Required action: A complete, exact copy of the records is needed here.

Data under study:

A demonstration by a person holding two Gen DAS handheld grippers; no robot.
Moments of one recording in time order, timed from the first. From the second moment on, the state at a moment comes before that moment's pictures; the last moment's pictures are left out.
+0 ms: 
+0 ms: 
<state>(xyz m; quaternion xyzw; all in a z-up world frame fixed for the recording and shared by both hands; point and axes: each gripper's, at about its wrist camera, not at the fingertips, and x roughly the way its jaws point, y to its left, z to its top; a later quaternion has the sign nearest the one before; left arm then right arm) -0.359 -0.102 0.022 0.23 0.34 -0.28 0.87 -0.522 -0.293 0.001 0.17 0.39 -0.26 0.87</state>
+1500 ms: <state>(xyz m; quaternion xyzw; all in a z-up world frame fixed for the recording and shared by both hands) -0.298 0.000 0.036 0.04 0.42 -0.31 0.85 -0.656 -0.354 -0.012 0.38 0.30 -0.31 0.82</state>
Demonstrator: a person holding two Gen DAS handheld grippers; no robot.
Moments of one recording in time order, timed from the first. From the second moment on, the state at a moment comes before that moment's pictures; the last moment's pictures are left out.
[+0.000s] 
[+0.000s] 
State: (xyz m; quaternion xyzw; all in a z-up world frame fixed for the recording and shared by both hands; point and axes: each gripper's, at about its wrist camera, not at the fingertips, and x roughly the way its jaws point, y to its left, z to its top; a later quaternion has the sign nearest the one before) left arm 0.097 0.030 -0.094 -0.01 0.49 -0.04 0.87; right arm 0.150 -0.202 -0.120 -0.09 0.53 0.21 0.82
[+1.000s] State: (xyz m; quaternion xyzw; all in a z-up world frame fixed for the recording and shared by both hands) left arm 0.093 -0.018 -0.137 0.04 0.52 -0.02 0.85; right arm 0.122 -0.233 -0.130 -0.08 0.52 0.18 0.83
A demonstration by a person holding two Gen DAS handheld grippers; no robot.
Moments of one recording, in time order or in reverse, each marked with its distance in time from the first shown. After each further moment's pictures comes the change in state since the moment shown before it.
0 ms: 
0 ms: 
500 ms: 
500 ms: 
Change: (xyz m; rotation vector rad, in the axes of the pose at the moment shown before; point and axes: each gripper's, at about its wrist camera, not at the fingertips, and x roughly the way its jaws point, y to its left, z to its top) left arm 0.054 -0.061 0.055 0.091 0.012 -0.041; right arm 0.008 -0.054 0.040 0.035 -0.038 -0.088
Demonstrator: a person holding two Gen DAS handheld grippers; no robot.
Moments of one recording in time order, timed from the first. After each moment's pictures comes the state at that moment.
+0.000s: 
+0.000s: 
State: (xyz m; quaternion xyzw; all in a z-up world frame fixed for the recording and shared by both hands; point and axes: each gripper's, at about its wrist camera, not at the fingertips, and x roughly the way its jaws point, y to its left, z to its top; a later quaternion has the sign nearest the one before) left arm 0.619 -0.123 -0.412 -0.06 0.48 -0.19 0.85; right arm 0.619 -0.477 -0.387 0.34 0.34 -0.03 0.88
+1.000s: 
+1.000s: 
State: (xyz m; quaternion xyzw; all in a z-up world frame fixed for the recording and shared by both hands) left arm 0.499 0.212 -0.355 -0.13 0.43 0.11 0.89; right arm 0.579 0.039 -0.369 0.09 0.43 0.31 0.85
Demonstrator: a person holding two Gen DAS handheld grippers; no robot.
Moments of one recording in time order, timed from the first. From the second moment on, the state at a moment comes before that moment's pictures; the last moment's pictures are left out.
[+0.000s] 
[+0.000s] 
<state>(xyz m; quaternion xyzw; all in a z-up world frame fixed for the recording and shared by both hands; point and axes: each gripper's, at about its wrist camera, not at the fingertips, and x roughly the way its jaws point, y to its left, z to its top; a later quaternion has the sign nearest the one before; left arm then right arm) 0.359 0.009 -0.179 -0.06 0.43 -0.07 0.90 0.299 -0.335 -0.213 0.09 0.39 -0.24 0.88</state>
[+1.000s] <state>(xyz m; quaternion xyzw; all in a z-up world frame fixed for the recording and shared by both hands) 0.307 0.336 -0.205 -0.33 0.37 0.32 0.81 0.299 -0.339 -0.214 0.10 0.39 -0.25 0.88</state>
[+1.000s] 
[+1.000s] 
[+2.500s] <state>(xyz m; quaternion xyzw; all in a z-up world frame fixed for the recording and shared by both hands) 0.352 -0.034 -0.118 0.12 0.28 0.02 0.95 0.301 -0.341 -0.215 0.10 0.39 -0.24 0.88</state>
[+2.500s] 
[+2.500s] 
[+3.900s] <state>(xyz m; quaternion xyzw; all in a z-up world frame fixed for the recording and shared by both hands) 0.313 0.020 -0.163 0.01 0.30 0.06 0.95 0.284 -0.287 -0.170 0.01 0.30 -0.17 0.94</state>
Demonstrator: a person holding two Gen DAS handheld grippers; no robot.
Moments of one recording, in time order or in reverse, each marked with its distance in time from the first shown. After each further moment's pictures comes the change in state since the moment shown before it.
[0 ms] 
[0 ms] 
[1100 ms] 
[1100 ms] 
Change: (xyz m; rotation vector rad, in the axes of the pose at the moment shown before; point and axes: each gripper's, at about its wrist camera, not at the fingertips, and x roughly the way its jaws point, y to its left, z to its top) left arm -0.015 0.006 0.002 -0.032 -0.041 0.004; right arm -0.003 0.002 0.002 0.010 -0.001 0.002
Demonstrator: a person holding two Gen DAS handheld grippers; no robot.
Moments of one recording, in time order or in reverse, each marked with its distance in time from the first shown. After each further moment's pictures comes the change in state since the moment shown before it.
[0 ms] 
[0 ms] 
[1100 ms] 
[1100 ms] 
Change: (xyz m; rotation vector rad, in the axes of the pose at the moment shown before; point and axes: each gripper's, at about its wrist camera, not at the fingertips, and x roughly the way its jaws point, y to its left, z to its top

Result of the task:
A demonstration by a person holding two Gen DAS handheld grippers; no robot.
Moments of one recording in time order, timed from the first. From the second moment on, the state at a moment comes before that moment's pictures; the last moment's pictures are left out.
+0 ms: 
+0 ms: 
<state>(xyz m; quaternion xyzw; all in a z-up world frame fixed for the recording and shared by both hands; point and axes: each gripper's, at about its wrist camera, not at the fingertips, and x roughly the way its jaws point, y to its left, z to its top; a later quaternion has the sign nearest the one before; left arm then right arm) -0.359 -0.102 0.022 0.23 0.34 -0.28 0.87 -0.522 -0.293 0.001 0.17 0.39 -0.26 0.87</state>
+1500 ms: <state>(xyz m; quaternion xyzw; all in a z-up world frame fixed for the recording and shared by both hands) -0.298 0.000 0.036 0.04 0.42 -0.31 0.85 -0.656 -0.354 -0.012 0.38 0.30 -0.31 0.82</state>
Demonstrator: a person holding two Gen DAS handheld grippers; no robot.
Moments of one recording in time order, timed from the first. From the second moment on, the state at a moment comes before that moment's pictures; the last moment's pictures are left out.
[+0.000s] 
[+0.000s] 
State: (xyz m; quaternion xyzw; all in a z-up world frame fixed for the recording and shared by both hands; point and axes: each gripper's, at about its wrist camera, not at the fingertips, and x roughly the way its jaws point, y to its left, z to its top; a later quaternion has the sign nearest the one before) left arm 0.097 0.030 -0.094 -0.01 0.49 -0.04 0.87; right arm 0.150 -0.202 -0.120 -0.09 0.53 0.21 0.82
[+1.000s] State: (xyz m; quaternion xyzw; all in a z-up world frame fixed for the recording and shared by both hands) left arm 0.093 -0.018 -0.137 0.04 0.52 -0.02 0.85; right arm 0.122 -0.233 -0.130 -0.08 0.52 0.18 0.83
A demonstration by a person holding two Gen DAS handheld grippers; no robot.
Moments of one recording, in time order or in reverse, each marked with its distance in time from the first shown. After each further moment's pictures comes the change in state since the moment shown before it.
0 ms: 
0 ms: 
500 ms: 
500 ms: 
Change: (xyz m; rotation vector rad, in the axes of the pose at the moment shown before; point and axes: each gripper's, at about its wrist camera, not at the fingertips, and x roughly the way its jaws point, y to its left, z to its top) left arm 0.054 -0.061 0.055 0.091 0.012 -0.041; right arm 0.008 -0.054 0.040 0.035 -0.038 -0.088
Demonstrator: a person holding two Gen DAS handheld grippers; no robot.
Moments of one recording in time order, timed from the first. After each moment's pictures comes the state at that moment.
+0.000s: 
+0.000s: 
State: (xyz m; quaternion xyzw; all in a z-up world frame fixed for the recording and shared by both hands; point and axes: each gripper's, at about its wrist camera, not at the fingertips, and x roughly the way its jaws point, y to its left, z to its top; a later quaternion has the sign nearest the one before) left arm 0.619 -0.123 -0.412 -0.06 0.48 -0.19 0.85; right arm 0.619 -0.477 -0.387 0.34 0.34 -0.03 0.88
+1.000s: 
+1.000s: 
State: (xyz m; quaternion xyzw; all in a z-up world frame fixed for the recording and shared by both hands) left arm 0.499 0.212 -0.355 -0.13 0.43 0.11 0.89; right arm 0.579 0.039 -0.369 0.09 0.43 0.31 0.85
Demonstrator: a person holding two Gen DAS handheld grippers; no robot.
Moments of one recording in time order, timed from the first. From the second moment on, the state at a moment comes before that moment's pictures; the last moment's pictures are left out.
[+0.000s] 
[+0.000s] 
<state>(xyz m; quaternion xyzw; all in a z-up world frame fixed for the recording and shared by both hands; point and axes: each gripper's, at about its wrist camera, not at the fingertips, and x roughly the way its jaws point, y to its left, z to its top; a later quaternion has the sign nearest the one before; left arm then right arm) 0.359 0.009 -0.179 -0.06 0.43 -0.07 0.90 0.299 -0.335 -0.213 0.09 0.39 -0.24 0.88</state>
[+1.000s] <state>(xyz m; quaternion xyzw; all in a z-up world frame fixed for the recording and shared by both hands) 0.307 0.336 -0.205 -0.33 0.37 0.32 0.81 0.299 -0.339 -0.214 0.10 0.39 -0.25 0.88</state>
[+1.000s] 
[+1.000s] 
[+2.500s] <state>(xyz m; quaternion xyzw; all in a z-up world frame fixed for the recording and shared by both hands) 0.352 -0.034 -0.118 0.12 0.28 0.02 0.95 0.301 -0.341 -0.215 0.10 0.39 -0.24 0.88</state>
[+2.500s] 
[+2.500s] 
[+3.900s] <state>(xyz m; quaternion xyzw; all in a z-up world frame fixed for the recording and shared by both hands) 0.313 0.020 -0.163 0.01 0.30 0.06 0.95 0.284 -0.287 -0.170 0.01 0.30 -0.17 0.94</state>
Demonstrator: a person holding two Gen DAS handheld grippers; no robot.
Moments of one recording, in time order or in reverse, each marked with its distance in time from the first shown. After each further moment's pictures comes the change in state since the moment shown before it.
[0 ms] 
[0 ms] 
[1100 ms] 
[1100 ms] 
Change: (xyz m; rotation vector rad, in the axes of the pose at the moment shown before; point and axes: each gripper's, at about its wrist camera, not at the fingertips, and x roughly the way its jaws point, y to its left, z to its top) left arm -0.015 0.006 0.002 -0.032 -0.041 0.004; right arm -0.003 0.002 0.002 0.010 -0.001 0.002
Demonstrator: a person holding two Gen DAS handheld grippers; no robot.
Moments of one recording, in time order or in reverse, each marked with its distance in time from the first shown. After each further moment's pictures comes the change in state since the moment shown before it.
[0 ms] 
[0 ms] 
[1100 ms] 
[1100 ms] 
Change: (xyz m; rotation vector rad, in the axes of the pose at the moment shown before; point and axes: each gripper's, at about its wrist camera, not at the fingertips, and x roughly the way its jaws point, y to its left, z to its top

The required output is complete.